Let’s now have a quick look at the maps for the principal components in the Americas. The first PC has a very regular North-South gradient in North America. Cavalli-Sforza and colleagues interpret it as summarising the main differences between the Eskimo and (Canadian) Na-Dené, on the one hand, and all other Native Americans, on the other. In South America, there is little variation in this PC, but it does show a West-East gradient. Maybe that is related to the colonisation along the Pacific coast, coupled with a relative isolation between the highland and the lowland groups. The second PC shows several trends. In North America, it summarises again the difference between the northernmost groups (Eskimo and NW Na-Dené) and the remaining peoples. A little dot in the U.S. Southwest may relate to the local Na-Dené speakers, the Apache and Navajo. The peak in the American northeast is interpreted by Cavalli-Sforza as relating to European admixture (which is documented by other means). In South America, I believe this PC shows essentially the same trend as the previous one, but in more detail: the Central Andes, together with the northern coast of South America, are in one extreme, whereas the region of the lower Amazon is in the other.

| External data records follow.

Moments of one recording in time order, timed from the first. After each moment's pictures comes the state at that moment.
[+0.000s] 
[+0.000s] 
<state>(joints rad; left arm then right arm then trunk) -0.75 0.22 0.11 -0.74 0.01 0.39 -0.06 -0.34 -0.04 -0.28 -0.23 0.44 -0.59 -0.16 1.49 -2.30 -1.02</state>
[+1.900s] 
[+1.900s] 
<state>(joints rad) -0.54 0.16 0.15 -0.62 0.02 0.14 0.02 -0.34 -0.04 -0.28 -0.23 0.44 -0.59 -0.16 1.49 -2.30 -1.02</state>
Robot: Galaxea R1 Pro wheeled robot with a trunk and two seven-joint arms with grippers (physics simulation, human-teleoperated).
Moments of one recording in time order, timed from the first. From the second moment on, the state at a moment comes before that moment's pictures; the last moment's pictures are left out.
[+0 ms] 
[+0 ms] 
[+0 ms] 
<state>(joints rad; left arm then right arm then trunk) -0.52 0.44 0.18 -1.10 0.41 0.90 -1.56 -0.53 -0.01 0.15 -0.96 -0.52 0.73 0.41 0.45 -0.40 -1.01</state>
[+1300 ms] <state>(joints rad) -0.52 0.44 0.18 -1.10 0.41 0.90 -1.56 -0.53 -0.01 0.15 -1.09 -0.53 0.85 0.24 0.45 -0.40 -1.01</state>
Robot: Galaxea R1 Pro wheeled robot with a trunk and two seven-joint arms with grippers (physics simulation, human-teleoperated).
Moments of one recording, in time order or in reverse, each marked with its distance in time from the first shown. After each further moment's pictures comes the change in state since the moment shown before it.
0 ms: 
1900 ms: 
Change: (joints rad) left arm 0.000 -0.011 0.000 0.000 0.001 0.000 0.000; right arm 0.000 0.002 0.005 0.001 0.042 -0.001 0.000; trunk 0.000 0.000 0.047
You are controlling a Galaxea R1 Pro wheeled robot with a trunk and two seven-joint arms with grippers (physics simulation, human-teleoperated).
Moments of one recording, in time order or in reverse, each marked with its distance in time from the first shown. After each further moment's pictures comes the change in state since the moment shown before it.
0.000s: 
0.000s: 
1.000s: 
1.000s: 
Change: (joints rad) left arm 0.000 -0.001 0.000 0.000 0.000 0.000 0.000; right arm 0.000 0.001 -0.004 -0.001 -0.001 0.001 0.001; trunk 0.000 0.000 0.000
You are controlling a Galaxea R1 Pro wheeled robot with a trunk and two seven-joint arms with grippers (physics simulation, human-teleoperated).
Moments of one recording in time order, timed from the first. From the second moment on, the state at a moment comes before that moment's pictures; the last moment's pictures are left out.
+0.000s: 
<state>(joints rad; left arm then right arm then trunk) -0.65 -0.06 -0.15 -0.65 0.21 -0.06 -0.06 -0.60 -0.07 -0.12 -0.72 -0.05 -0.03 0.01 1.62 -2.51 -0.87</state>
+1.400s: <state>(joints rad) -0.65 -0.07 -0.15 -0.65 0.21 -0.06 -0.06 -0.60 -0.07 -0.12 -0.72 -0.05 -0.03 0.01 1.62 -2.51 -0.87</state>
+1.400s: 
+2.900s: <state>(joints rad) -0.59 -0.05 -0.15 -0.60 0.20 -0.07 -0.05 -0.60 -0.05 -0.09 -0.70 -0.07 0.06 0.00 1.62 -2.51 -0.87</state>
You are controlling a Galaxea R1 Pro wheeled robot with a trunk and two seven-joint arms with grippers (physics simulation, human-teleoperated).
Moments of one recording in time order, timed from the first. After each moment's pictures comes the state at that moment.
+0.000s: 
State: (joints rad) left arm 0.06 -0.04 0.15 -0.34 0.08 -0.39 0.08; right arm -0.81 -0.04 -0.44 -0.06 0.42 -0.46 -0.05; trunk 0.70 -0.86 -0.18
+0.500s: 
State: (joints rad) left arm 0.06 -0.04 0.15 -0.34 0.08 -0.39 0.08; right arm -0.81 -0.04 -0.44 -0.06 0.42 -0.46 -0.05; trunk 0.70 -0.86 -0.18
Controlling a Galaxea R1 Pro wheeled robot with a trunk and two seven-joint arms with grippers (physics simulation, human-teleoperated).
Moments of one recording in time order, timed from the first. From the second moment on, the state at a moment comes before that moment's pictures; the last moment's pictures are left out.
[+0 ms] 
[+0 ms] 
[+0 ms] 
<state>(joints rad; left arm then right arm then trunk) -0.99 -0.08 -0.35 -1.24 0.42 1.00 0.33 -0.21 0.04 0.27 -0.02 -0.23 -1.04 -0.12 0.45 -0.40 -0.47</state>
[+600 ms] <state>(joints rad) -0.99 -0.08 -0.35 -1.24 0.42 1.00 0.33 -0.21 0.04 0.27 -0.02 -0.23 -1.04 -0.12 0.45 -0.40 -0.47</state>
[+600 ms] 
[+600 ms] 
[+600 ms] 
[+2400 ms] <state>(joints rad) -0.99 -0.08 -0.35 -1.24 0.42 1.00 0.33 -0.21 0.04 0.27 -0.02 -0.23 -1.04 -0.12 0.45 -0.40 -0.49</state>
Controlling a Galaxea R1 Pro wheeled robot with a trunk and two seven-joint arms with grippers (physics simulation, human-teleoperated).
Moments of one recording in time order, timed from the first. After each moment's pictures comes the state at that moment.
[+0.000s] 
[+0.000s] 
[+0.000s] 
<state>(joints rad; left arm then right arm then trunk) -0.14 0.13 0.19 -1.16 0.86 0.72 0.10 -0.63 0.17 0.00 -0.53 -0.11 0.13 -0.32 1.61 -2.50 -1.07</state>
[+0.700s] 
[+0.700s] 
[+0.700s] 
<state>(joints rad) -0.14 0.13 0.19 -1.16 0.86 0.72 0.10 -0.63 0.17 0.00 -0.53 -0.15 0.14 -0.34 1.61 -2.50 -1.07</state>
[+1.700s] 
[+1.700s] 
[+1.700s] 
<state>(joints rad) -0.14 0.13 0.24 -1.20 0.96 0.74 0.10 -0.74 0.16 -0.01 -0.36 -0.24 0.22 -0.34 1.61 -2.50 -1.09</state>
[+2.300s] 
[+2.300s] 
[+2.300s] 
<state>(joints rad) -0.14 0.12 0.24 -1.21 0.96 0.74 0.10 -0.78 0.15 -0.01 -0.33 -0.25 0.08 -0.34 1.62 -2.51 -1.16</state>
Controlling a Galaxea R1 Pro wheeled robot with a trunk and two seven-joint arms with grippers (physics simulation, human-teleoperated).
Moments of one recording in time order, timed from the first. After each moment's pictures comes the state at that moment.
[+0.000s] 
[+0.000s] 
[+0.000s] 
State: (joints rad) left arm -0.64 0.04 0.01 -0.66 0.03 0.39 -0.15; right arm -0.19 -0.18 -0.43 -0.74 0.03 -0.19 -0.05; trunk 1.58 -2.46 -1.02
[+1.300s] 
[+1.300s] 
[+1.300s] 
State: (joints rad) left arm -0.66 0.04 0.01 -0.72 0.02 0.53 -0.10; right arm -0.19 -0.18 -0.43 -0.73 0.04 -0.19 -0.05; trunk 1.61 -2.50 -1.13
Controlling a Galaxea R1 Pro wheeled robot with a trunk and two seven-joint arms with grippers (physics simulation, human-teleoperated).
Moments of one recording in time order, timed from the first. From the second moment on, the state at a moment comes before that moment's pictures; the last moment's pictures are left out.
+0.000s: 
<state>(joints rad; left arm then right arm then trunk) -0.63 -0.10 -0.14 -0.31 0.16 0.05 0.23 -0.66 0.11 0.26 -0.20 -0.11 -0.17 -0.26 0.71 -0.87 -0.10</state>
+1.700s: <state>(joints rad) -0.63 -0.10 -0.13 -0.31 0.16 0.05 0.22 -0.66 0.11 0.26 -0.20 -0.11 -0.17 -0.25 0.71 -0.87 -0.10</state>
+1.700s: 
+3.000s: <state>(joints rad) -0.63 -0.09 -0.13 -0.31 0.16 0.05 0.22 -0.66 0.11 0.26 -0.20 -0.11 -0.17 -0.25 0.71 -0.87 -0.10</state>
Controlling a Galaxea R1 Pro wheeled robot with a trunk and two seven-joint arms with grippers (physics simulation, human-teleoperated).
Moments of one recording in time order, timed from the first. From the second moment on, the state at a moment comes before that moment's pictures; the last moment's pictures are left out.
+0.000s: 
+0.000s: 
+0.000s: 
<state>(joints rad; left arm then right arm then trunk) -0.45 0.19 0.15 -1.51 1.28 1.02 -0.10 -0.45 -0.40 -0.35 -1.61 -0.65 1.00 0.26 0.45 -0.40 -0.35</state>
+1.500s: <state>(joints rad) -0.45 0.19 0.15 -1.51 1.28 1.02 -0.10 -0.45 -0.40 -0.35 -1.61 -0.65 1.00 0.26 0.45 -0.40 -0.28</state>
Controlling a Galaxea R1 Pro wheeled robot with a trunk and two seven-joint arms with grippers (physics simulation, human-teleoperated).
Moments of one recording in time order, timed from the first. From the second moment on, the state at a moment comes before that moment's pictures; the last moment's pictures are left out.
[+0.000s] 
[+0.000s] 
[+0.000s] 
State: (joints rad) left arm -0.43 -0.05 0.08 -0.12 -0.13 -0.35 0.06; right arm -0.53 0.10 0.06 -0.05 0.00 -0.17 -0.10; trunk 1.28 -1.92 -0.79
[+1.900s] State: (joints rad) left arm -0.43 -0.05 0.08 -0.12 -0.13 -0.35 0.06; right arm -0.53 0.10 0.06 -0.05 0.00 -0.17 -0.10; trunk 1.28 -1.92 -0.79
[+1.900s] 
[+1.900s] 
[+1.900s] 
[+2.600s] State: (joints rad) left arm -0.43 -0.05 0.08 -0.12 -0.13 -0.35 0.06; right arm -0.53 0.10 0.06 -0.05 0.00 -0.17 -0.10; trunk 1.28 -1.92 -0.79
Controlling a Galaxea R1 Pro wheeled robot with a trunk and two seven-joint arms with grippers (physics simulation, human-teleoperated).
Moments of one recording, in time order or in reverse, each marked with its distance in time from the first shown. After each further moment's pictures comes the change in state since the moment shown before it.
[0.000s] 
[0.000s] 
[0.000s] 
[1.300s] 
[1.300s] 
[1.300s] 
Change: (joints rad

In my view, this shows perfectly the colonisation of South America along the Pacific coast, another entry along the Atlantic, and the genetic isolation between Andean and Amazonian populations. Finally, the third PC is a bit more difficult to interpret. It forms a mainly West-East gradient. In North America, the Eskimo and Na-Dené are again well differentiated, including the outlying position of the Apache and Navajo (in the little orange dot). In South America, there is a peak in the Mapuche area of Chile, decreasing towards the Guyanas. Cavalli-Sforza sees that as evidence of African admixture in the latter. Possibly this PC resumes the distinction between (southern) Andean and Patagonian peoples on one side, and the remaining groups on the other.